> _What is expected_:
Pictures are to be left out, and every entry repeated exactly.

(Dataset excerpts)
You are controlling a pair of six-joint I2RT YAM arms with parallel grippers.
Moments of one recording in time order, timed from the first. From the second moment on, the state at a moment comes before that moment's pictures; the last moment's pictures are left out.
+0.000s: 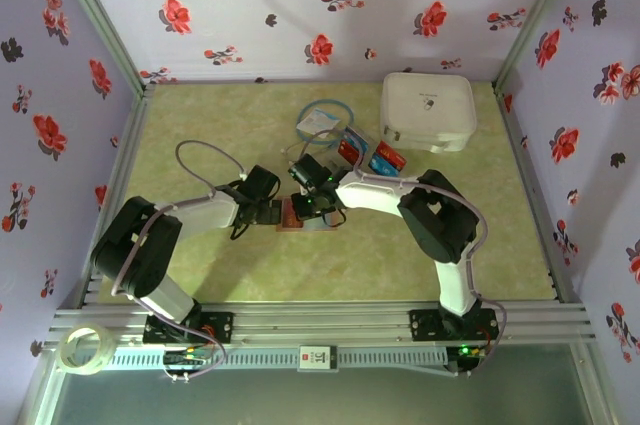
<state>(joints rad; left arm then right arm) -0.61 1.60 0.77 -0.36 -0.30 -0.48 0.88 1.98 1.30 -0.43 -0.12 0.54</state>
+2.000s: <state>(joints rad) -0.60 1.59 0.77 -0.35 -0.29 -0.48 0.84 2.00 1.30 -0.34 -0.19 0.57</state>
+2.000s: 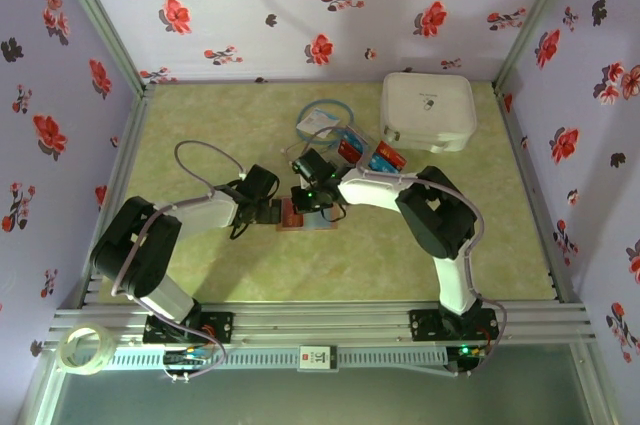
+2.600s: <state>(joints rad) -0.54 1.43 0.74 -0.39 -0.27 -0.47 0.74 1.73 1.29 -0.41 -0.15 0.55</state>
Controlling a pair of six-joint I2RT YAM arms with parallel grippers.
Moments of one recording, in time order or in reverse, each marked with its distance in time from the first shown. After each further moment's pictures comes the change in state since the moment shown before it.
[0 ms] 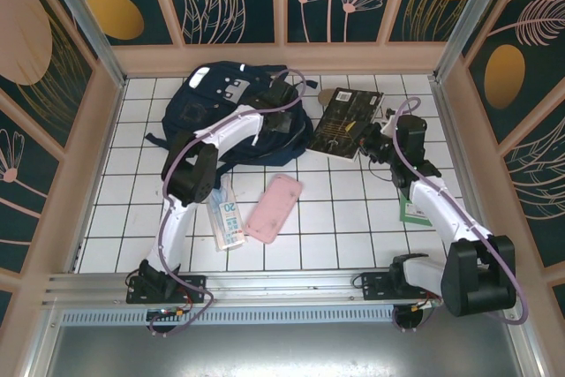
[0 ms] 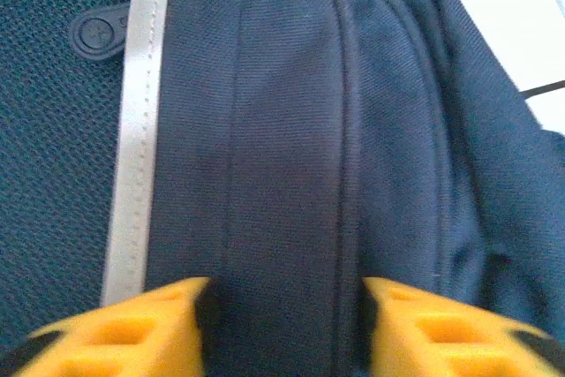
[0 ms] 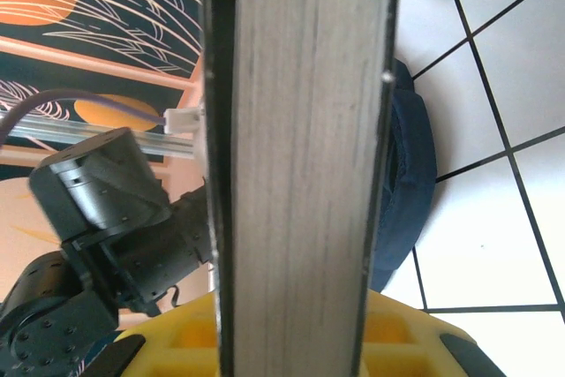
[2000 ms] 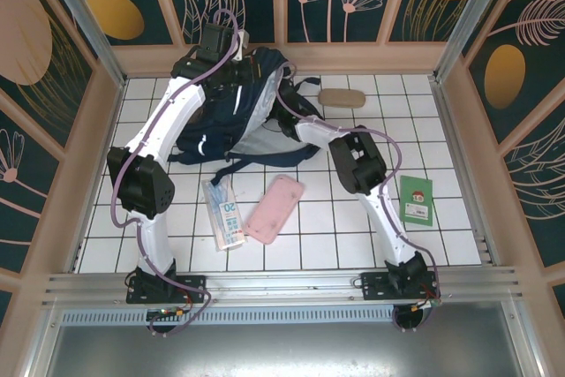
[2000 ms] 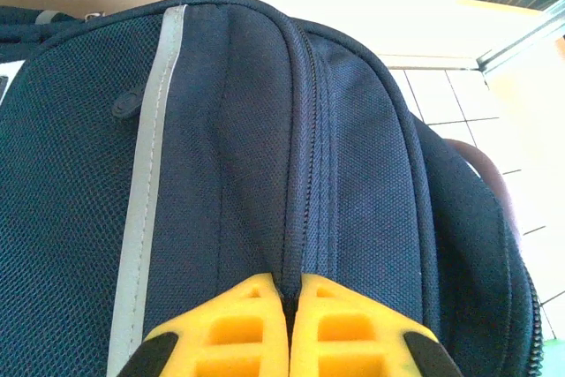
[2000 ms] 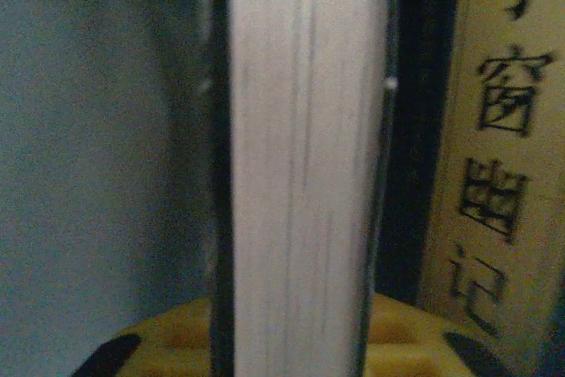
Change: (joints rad) left arm 0.220 -0.344 0.109 -0.123 0.447 -0.133; right arm 0.459 1.343 1.268 0.180 0.241 0.327
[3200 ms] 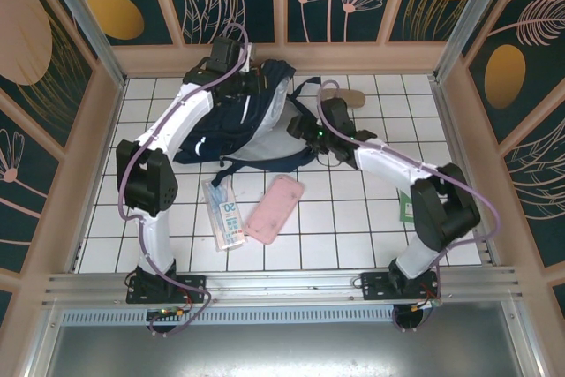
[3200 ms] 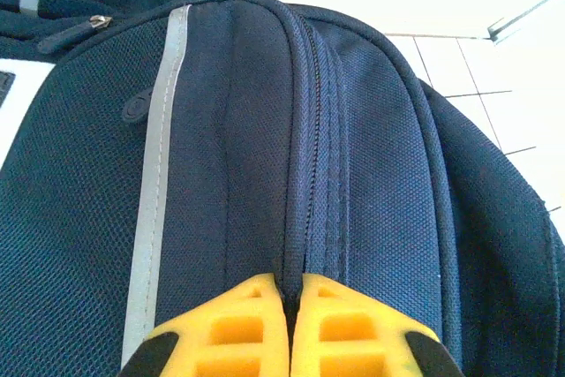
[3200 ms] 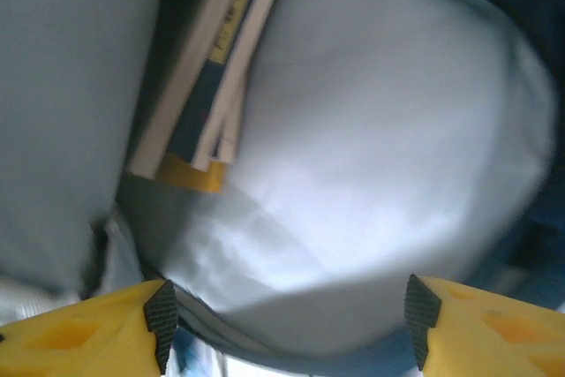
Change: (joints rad) left arm -0.004 0.039 -0.140 0.135 0.032 0.000; right arm -0.059 -0.914 -0.908 -0.390 0.129 -0.459
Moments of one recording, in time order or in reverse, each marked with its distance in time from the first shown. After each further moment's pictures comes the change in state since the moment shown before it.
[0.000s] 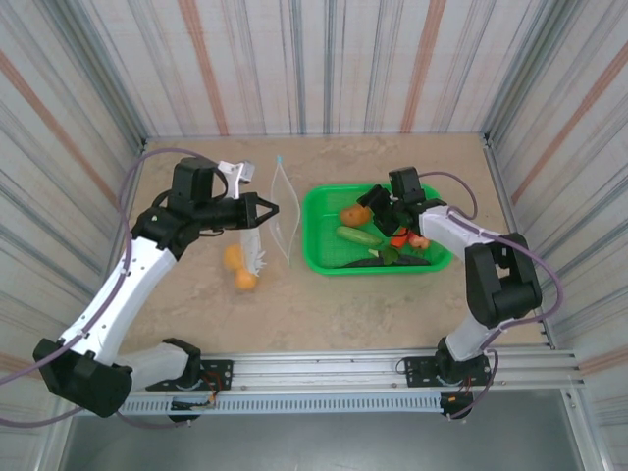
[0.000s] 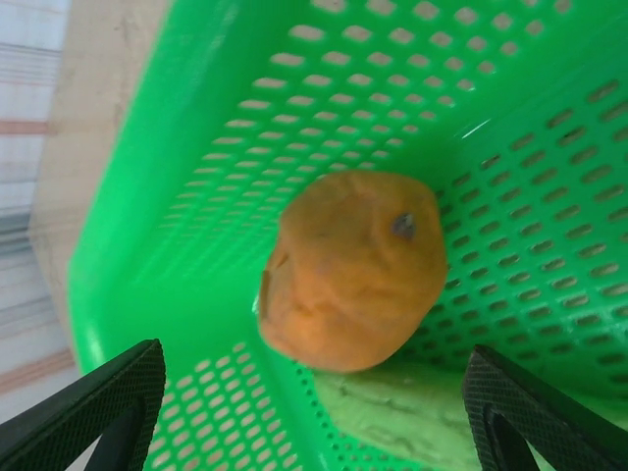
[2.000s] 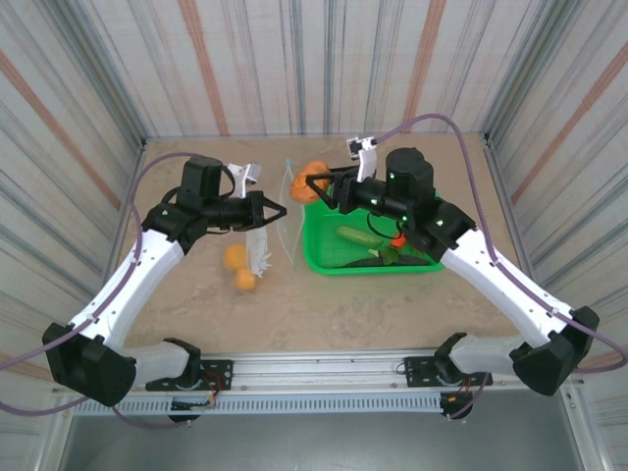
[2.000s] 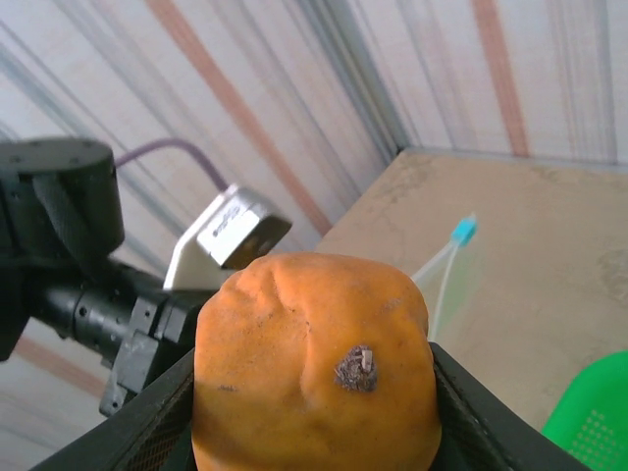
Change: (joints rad) left arm 0.000 0.065 -0.016 0.056 0.102 -0.098; right arm 0.390 -0.417 0.261 -0.045 -0.061 -0.634
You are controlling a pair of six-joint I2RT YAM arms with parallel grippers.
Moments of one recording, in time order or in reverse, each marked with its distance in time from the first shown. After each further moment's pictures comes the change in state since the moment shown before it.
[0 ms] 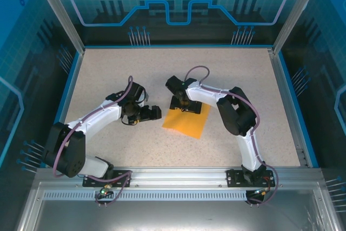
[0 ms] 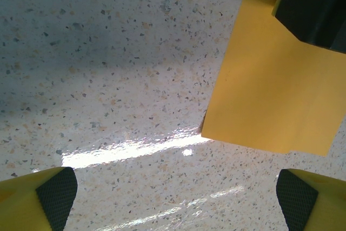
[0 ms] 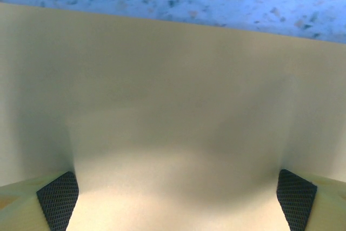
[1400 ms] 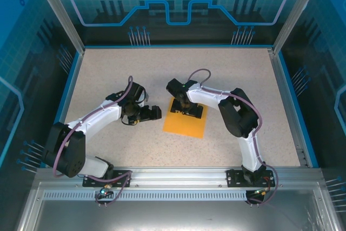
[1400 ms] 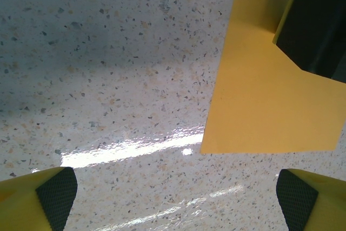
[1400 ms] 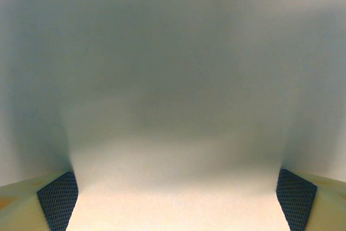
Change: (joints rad) left arm 0.000 0.000 0.000 0.000 0.005 0.000; right arm 0.013 -0.037 -0.053 -0.032 -0.038 0.096
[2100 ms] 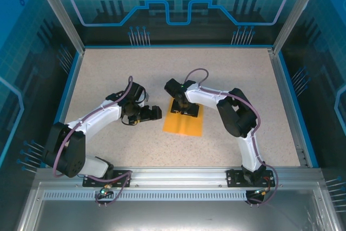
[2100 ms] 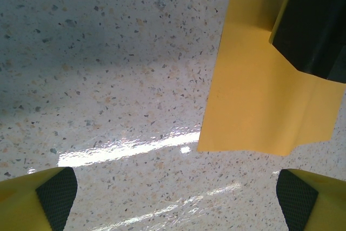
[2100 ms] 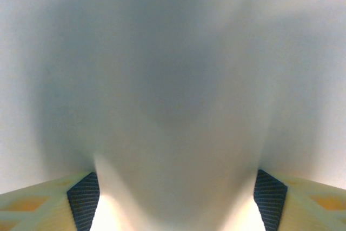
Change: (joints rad) left arm 0.000 0.000 0.000 0.000 0.011 0.000; right arm 0.014 0.018 0.021 0.014 0.015 -0.035
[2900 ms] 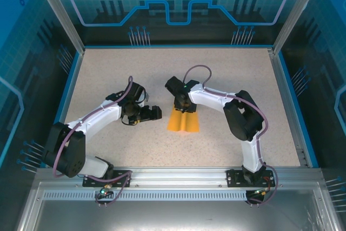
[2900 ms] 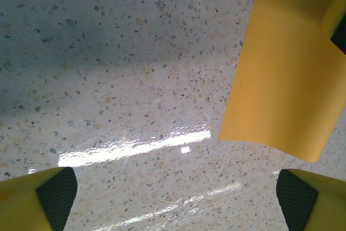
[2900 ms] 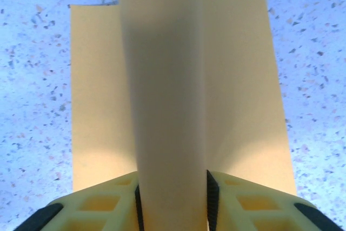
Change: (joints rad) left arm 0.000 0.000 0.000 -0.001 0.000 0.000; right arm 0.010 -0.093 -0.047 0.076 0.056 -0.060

> _Expected output_:
You are controlling a pair of six-joint I2RT YAM arms with parallel grippers.
Moments of one recording in time order, timed from the first. From the second moment on, the state at a moment comes before that moment's pictures; the last moment's pictures are left out.
+0.000s: 
<state>(joints rad; left arm then right arm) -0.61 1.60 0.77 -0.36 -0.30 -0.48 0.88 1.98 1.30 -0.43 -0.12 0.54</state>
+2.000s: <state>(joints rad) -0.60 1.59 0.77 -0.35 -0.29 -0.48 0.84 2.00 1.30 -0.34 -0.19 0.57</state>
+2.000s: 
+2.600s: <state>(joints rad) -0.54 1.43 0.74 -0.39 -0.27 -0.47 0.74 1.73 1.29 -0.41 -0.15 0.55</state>
Controlling a pair of six-joint I2RT YAM arms with parallel grippers.
Moments of one recording, in time order or in reverse, each marked with its distance in time from the first shown. After each further moment's pictures comes the change in state since the moment shown before it.
[0 ms] 
[0 ms] 
[0 ms] 
[2000 ms] 
[2000 ms] 
[2000 ms] 
Change: (joints rad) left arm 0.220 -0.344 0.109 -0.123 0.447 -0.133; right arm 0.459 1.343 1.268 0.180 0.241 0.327
[3200 ms] 
[3200 ms] 
[3200 ms] 
Change: (joints rad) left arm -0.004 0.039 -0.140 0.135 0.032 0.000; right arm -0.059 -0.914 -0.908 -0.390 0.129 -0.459
Moments of one recording, in time order or in reverse, each marked with its distance in time from the first shown. After each further moment's pictures comes the change in state since the moment shown before it.
[0.000s] 
[0.000s] 
[2.000s] 
[2.000s] 
Change: (joints rad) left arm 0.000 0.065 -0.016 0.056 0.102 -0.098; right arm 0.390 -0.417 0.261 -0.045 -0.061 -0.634
You are controlling a pair of six-joint I2RT YAM arms with parallel grippers.
Moments of one recording, in time order or in reverse, each marked with its distance in time from the first shown. After each further moment's pictures comes the change in state since the moment shown before it.
[0 ms] 
[0 ms] 
[0 ms] 
[1400 ms] 
[1400 ms] 
[1400 ms] 
Change: (joints rad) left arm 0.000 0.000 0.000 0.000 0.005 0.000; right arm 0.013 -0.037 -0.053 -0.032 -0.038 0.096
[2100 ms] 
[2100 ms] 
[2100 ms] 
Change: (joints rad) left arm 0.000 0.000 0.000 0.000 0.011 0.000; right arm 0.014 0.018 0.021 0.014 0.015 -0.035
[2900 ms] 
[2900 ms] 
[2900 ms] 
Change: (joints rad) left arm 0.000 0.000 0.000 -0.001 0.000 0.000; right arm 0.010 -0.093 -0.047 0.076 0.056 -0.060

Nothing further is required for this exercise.